▶ **Task details**
The answer must consist solely of the line that contains "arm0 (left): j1" and all subsequent lines of the data, each reproduced exactly.

━━━━━━━━

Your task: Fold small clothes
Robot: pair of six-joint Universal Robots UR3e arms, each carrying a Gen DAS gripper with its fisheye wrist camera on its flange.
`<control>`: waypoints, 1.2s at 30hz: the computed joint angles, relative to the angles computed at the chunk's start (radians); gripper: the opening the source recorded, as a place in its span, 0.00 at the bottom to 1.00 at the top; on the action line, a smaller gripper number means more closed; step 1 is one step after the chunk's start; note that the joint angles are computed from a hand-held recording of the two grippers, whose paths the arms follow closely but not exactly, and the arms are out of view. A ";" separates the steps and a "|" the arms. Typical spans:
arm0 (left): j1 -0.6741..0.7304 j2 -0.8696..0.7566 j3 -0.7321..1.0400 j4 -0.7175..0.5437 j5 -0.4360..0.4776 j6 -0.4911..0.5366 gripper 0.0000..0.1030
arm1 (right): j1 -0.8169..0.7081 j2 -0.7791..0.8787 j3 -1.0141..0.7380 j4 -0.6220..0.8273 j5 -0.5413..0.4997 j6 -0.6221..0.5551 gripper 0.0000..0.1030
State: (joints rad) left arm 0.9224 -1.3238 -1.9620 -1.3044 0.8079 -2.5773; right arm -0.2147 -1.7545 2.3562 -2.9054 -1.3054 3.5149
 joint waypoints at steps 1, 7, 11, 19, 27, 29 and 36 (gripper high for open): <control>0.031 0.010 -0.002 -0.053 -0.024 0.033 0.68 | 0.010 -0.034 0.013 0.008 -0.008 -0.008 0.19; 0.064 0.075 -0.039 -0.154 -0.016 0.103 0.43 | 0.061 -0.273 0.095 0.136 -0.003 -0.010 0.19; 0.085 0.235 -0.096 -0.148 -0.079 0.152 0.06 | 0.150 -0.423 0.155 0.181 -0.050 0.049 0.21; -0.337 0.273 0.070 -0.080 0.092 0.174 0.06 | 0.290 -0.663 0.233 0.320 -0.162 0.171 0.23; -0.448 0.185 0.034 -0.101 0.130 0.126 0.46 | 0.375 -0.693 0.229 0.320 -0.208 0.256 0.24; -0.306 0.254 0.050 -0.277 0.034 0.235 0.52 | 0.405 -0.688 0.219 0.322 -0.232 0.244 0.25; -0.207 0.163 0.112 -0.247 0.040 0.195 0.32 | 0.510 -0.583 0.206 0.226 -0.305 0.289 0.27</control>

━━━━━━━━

▶ **Exercise solution**
arm0 (left): j1 -0.6741..0.7304 j2 -0.8696..0.7566 j3 -0.7321..1.0400 j4 -0.7175..0.5437 j5 -0.4360..0.4776 j6 -0.4911..0.5366 gripper 0.0000..0.1030
arm1 (right): j1 -0.8169..0.7081 j2 -0.7791..0.8787 j3 -1.0141..0.7380 j4 -0.6220..0.8273 j5 -0.5413..0.4997 j6 -0.6221..0.5551 gripper 0.0000..0.1030
State: (joints rad) left arm 0.9224 -1.3238 -1.9620 -1.3044 0.8079 -2.5773; right arm -0.2147 -1.7545 2.3562 -2.9054 -1.3054 3.5149
 joint waypoints at steps 1, 7, 11, 19, 27, 29 and 36 (gripper high for open): <control>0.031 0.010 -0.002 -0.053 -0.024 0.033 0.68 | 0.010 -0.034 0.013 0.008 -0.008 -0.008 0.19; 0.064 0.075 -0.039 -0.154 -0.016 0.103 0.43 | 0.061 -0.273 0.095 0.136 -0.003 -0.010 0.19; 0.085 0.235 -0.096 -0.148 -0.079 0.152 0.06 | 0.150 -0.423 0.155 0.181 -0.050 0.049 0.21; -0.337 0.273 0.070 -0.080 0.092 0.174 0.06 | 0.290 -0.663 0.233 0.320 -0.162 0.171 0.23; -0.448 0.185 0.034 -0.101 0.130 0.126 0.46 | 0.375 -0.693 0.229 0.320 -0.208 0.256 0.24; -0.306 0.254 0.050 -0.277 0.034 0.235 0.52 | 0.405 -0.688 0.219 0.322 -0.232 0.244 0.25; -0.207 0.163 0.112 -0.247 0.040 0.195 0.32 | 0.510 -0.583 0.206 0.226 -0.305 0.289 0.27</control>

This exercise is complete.